== Segment start ==
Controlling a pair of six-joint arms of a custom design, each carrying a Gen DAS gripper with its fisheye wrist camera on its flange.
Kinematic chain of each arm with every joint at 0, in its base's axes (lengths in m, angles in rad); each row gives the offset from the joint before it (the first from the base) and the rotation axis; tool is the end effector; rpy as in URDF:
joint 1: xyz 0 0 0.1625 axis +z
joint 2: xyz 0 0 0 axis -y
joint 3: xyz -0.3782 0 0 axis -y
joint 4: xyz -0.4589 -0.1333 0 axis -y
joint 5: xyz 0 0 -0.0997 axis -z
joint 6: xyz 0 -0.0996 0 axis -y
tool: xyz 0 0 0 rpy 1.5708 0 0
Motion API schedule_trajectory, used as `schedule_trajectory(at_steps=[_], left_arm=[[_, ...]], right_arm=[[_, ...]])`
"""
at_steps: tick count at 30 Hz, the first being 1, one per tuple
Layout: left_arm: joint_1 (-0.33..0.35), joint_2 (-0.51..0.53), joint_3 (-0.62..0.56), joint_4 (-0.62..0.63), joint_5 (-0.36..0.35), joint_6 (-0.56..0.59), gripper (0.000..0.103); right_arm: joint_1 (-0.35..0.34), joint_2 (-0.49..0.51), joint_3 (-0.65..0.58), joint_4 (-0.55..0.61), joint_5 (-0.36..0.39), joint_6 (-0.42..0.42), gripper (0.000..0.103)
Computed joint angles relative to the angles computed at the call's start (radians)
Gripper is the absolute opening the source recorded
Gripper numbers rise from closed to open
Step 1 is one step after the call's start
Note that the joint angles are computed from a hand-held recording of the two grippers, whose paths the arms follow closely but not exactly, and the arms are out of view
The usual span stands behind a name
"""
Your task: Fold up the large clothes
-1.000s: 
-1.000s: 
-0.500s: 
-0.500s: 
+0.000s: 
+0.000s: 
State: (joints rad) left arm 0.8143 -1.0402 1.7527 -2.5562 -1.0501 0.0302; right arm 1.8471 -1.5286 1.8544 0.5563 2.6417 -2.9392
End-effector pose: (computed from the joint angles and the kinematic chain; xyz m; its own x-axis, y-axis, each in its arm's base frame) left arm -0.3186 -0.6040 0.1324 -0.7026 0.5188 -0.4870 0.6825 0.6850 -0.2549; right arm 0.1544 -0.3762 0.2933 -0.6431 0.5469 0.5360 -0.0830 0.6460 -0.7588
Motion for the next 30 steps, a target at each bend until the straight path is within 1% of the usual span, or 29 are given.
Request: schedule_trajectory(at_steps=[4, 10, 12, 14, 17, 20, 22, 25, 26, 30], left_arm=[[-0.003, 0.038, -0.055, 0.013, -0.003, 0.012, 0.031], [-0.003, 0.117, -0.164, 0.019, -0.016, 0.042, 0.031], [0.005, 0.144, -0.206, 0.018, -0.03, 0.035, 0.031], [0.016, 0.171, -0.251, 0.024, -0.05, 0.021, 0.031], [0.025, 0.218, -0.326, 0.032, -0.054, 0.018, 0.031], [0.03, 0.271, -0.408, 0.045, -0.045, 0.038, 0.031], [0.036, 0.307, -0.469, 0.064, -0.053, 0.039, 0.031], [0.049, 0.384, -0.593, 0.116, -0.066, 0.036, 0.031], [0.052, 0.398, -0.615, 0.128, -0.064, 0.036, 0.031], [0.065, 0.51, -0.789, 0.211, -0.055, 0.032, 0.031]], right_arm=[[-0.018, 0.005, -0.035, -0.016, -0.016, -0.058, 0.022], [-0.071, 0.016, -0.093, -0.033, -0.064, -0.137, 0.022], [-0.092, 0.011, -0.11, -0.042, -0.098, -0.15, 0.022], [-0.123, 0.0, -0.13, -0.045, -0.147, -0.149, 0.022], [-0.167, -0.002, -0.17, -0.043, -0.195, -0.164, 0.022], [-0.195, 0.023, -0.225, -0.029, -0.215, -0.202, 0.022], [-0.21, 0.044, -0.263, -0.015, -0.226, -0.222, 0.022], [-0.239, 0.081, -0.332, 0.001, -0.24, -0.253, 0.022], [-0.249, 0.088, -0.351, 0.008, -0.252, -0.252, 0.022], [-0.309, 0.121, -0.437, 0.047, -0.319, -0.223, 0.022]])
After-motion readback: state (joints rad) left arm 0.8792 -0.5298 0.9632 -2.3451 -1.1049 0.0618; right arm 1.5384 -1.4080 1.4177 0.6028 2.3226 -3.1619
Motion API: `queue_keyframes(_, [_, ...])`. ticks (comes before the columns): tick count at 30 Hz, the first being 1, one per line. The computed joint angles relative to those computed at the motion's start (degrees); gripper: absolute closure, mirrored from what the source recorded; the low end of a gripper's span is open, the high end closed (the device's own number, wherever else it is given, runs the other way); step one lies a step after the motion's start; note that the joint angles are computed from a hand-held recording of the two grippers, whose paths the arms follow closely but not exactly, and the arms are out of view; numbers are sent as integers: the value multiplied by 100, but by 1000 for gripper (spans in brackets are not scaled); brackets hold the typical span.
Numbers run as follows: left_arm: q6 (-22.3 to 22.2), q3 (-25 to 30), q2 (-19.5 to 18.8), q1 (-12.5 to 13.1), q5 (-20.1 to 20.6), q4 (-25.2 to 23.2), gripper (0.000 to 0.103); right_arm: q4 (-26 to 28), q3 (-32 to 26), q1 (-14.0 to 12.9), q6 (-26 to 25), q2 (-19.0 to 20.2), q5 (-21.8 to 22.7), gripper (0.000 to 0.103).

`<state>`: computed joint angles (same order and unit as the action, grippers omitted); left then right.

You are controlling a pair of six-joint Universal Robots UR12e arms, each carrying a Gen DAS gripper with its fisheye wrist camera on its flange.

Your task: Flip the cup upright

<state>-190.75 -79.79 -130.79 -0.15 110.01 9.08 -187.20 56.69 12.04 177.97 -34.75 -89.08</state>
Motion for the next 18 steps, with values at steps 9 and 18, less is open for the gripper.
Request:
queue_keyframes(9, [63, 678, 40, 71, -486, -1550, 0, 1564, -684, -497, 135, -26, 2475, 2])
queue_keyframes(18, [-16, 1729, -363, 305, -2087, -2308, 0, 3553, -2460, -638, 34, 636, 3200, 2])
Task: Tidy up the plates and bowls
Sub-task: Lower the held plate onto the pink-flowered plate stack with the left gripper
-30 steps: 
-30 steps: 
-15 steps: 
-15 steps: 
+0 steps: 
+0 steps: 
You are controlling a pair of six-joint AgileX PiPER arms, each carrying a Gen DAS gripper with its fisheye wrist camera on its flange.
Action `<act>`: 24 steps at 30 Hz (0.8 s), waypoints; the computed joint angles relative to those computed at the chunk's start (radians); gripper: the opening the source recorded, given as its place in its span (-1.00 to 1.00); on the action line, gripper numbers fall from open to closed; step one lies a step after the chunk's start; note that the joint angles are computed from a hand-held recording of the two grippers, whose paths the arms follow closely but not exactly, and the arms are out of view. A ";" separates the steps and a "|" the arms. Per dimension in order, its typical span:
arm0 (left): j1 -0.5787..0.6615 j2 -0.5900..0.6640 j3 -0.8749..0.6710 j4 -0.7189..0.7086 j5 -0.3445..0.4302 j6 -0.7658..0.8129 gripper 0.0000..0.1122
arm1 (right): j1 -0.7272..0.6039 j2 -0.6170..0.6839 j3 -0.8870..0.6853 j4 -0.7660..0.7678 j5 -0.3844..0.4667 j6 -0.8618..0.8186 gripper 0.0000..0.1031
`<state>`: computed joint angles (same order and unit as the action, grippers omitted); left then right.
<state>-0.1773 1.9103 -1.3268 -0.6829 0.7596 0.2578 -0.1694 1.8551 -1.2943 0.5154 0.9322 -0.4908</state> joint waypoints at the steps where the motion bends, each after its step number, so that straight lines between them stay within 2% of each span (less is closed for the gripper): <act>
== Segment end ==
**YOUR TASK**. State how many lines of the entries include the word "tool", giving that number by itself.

**ANSWER TO THIS EXERCISE**. 2